• _WORK TO COMPLETE_
Some lines in the listing below may include the string "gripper". How many are there? Give only the number.
---*---
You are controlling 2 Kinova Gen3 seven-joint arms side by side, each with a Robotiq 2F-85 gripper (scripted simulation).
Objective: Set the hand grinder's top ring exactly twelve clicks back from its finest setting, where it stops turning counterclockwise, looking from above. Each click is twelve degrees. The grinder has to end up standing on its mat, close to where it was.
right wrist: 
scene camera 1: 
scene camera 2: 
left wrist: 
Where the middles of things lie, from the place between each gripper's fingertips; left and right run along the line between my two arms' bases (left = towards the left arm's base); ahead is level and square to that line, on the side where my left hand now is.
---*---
• _WRITTEN REPLY_
2